PROBLEM REQUIREMENTS
The lines to return are those below that contain the word "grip".

Dataset entries
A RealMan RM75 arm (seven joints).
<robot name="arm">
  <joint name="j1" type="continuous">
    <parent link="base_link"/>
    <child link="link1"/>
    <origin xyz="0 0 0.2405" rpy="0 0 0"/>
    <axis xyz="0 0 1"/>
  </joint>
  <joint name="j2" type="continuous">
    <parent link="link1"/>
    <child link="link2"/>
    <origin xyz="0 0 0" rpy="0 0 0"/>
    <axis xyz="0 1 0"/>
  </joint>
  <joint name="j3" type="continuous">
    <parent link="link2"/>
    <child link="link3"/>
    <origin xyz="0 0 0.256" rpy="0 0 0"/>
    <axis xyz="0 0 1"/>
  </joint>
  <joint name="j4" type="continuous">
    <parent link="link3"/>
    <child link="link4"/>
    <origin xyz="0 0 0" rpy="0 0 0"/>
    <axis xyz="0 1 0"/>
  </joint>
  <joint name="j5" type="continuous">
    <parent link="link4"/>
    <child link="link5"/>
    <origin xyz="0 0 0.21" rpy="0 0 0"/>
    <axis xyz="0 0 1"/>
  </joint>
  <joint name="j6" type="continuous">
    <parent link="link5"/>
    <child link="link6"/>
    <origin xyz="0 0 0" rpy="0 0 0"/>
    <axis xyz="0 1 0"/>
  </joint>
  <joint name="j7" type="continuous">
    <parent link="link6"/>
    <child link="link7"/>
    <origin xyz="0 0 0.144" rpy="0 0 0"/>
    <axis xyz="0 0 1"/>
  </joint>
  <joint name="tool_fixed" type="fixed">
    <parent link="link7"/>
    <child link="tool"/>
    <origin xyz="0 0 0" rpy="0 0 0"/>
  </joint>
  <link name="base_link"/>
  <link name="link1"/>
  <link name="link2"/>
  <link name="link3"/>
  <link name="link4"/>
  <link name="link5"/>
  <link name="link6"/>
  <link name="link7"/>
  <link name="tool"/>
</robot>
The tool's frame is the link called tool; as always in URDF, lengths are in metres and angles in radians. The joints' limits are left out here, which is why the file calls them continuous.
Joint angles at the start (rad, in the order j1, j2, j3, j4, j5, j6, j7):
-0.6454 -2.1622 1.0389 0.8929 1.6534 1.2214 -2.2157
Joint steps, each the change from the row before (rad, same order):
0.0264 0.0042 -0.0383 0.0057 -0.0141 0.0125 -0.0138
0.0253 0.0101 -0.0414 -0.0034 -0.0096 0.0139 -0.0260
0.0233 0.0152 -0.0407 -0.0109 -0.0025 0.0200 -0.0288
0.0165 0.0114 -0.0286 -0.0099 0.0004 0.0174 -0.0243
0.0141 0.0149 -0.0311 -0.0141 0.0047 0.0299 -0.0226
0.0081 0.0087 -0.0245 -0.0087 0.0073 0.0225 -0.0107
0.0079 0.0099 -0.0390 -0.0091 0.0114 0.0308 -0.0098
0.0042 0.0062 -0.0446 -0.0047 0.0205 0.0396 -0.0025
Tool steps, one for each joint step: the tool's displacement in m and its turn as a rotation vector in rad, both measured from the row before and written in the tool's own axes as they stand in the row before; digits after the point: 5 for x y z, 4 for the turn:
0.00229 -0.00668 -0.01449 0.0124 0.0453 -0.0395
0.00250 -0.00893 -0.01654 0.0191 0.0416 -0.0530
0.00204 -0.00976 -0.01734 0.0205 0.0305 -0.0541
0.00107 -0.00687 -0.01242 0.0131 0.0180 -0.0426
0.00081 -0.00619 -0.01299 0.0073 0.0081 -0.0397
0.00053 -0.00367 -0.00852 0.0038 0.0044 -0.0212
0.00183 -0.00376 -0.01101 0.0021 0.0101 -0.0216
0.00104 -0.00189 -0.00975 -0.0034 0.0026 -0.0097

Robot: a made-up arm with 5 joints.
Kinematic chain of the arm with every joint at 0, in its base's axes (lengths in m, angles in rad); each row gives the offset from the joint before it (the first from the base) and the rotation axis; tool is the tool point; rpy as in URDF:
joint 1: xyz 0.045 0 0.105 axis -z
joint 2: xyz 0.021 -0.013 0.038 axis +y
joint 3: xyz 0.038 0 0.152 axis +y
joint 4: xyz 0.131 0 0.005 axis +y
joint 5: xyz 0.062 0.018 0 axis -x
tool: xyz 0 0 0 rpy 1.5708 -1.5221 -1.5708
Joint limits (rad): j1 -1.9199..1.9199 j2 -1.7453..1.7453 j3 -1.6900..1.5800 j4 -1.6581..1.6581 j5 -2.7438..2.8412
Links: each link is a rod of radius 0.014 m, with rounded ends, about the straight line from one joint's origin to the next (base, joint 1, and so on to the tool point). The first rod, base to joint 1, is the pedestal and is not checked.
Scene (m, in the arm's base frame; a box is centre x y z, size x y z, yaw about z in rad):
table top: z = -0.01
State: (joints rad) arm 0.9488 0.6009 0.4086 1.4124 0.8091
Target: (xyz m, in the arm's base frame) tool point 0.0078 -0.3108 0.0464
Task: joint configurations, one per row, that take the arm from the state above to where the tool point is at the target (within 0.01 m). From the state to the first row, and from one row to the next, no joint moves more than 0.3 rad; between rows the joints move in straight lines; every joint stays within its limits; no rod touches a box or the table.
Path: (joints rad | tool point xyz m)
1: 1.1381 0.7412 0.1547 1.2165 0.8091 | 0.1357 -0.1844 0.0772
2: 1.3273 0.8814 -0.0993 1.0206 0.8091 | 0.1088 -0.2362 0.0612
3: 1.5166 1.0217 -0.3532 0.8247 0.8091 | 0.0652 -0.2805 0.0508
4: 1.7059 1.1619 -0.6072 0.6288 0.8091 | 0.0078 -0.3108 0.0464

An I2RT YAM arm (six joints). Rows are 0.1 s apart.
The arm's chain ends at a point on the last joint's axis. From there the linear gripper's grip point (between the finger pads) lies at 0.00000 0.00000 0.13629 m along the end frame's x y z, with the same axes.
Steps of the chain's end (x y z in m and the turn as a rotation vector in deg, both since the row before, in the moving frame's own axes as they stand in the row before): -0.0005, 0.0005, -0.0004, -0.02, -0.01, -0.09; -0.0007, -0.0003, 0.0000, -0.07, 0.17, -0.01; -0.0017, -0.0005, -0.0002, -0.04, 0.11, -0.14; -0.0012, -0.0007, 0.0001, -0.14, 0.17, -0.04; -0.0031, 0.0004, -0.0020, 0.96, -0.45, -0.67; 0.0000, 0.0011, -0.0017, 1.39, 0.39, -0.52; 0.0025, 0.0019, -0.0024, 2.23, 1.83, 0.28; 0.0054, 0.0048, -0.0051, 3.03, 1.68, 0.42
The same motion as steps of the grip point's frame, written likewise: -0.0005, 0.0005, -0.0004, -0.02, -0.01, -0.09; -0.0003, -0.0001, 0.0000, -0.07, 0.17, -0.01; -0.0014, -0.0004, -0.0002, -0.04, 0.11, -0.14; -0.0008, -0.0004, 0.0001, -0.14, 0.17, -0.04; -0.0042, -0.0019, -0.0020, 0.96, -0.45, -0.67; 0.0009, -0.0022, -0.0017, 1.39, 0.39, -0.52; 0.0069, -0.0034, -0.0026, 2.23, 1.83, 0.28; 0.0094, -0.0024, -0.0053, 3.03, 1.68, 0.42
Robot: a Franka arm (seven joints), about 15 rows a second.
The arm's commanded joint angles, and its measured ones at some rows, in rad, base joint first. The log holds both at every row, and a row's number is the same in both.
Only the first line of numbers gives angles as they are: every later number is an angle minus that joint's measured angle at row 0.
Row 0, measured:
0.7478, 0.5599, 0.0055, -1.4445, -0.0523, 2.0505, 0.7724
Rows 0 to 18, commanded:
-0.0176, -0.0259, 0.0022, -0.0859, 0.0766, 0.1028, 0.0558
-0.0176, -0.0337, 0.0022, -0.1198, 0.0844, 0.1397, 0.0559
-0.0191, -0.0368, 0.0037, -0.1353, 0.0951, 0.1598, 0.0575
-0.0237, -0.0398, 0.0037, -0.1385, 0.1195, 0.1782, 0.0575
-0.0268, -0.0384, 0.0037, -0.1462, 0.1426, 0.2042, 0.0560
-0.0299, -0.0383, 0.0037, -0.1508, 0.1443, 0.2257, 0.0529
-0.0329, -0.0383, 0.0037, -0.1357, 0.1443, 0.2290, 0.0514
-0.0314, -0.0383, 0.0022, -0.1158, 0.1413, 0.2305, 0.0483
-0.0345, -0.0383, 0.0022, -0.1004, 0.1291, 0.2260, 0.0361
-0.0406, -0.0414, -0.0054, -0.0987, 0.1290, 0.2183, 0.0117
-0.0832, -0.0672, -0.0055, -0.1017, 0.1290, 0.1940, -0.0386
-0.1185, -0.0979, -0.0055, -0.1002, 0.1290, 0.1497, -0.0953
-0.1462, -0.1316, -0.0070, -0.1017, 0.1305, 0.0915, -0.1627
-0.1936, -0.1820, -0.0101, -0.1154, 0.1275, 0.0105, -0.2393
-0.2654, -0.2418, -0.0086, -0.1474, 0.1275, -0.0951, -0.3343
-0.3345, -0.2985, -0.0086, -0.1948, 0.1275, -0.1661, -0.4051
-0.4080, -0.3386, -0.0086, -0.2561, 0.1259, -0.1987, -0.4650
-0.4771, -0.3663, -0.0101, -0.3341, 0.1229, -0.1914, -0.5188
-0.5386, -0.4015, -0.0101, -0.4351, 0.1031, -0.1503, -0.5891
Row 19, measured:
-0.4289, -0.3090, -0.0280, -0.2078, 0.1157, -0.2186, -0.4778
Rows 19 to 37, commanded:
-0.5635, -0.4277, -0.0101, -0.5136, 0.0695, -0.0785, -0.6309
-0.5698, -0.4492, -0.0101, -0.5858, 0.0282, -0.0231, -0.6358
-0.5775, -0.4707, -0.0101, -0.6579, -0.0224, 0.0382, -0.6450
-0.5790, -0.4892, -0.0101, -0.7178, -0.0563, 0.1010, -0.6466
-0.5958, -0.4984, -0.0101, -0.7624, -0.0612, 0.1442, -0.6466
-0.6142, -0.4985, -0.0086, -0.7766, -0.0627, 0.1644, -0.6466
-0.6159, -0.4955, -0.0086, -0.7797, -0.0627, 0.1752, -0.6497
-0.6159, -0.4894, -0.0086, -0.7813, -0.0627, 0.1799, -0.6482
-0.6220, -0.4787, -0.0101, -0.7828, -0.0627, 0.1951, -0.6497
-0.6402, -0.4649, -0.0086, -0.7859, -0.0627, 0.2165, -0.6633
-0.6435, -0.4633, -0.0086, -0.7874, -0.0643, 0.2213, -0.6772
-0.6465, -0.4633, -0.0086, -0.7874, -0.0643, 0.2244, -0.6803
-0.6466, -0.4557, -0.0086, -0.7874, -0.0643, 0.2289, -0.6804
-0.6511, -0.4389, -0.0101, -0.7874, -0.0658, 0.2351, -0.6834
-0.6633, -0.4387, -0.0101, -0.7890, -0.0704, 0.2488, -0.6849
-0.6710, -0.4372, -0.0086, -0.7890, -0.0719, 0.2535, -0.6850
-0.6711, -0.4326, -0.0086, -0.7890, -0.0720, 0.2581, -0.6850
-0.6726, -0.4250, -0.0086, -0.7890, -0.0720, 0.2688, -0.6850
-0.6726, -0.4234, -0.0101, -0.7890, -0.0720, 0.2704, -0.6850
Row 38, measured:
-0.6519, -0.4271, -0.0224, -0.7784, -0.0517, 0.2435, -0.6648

SOLUTION FOR THIS PROBLEM
The arm's chain ends at a point on the last joint's axis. From there the linear gripper's grip point (between the finger pads) lies at 0.00000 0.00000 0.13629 m along the end frame's x y z, with the same axes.
The same motion as steps of the grip point's frame, written likewise: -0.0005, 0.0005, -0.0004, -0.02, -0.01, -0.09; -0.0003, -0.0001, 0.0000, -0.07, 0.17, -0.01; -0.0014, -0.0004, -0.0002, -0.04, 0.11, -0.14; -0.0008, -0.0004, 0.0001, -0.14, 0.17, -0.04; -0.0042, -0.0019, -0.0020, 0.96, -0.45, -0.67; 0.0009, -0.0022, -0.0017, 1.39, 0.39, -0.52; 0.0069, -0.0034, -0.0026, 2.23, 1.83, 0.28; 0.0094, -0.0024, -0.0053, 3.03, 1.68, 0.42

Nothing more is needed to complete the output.